What this exercise requires is a verbatim reproduction of the data below.

COLLECTED DATA:
┌──
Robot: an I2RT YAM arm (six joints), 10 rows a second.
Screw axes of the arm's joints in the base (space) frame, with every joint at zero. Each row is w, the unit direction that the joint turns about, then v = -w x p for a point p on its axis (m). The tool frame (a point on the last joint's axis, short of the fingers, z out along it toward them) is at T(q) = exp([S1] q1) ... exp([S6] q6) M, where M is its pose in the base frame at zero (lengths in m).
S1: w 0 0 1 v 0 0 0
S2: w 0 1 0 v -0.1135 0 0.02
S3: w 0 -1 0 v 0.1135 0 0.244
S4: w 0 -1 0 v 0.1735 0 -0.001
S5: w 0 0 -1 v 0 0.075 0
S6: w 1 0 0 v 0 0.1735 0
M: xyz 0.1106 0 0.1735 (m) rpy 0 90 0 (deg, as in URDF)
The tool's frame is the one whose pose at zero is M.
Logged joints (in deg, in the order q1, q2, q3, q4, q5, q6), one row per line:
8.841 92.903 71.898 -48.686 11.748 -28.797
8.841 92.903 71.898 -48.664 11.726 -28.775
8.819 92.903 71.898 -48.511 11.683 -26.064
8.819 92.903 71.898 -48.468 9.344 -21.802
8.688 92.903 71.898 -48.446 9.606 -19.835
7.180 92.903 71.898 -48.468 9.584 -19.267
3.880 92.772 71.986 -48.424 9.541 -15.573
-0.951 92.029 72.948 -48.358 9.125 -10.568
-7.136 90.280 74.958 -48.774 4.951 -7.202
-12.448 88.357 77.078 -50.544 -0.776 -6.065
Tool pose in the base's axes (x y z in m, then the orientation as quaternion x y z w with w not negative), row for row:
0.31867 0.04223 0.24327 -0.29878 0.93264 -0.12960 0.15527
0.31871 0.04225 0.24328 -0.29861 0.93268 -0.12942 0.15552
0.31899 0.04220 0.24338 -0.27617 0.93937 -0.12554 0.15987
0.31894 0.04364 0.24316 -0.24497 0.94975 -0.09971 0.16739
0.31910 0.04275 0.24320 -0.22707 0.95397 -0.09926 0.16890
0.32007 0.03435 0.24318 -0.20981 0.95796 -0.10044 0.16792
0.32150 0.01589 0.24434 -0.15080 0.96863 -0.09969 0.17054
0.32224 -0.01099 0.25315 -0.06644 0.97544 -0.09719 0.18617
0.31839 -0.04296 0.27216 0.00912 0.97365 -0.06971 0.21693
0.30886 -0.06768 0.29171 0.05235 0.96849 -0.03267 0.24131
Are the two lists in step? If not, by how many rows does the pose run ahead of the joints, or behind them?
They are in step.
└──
EXERCISE RESPONSE:
Robot: an I2RT YAM arm (six joints), 10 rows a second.
Screw axes of the arm's joints in the base (space) frame, with every joint at zero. Each row is w, the unit direction that the joint turns about, then v = -w x p for a point p on its axis (m). The tool frame (a point on the last joint's axis, short of the fingers, z out along it toward them) is at T(q) = exp([S1] q1) ... exp([S6] q6) M, where M is its pose in the base frame at zero (lengths in m).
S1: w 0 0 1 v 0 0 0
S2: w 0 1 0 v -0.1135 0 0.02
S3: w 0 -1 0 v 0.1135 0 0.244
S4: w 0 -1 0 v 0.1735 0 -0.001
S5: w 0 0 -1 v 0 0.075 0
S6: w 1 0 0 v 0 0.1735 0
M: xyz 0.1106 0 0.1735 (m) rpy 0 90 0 (deg, as in URDF)
The tool's frame is the one whose pose at zero is M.
Logged joints (in deg, in the order q1, q2, q3, q4, q5, q6), one row per line:
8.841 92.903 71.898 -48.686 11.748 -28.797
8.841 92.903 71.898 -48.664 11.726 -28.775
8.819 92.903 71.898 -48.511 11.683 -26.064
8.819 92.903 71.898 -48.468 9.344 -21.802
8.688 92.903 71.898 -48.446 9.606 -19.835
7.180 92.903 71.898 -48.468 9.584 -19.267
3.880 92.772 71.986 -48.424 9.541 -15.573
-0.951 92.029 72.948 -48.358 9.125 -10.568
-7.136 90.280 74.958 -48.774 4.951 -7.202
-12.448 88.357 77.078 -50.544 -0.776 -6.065
Tool pose in the base's axes (x y z in m, then the orientation as quaternion x y z w with w not negative), row for row:
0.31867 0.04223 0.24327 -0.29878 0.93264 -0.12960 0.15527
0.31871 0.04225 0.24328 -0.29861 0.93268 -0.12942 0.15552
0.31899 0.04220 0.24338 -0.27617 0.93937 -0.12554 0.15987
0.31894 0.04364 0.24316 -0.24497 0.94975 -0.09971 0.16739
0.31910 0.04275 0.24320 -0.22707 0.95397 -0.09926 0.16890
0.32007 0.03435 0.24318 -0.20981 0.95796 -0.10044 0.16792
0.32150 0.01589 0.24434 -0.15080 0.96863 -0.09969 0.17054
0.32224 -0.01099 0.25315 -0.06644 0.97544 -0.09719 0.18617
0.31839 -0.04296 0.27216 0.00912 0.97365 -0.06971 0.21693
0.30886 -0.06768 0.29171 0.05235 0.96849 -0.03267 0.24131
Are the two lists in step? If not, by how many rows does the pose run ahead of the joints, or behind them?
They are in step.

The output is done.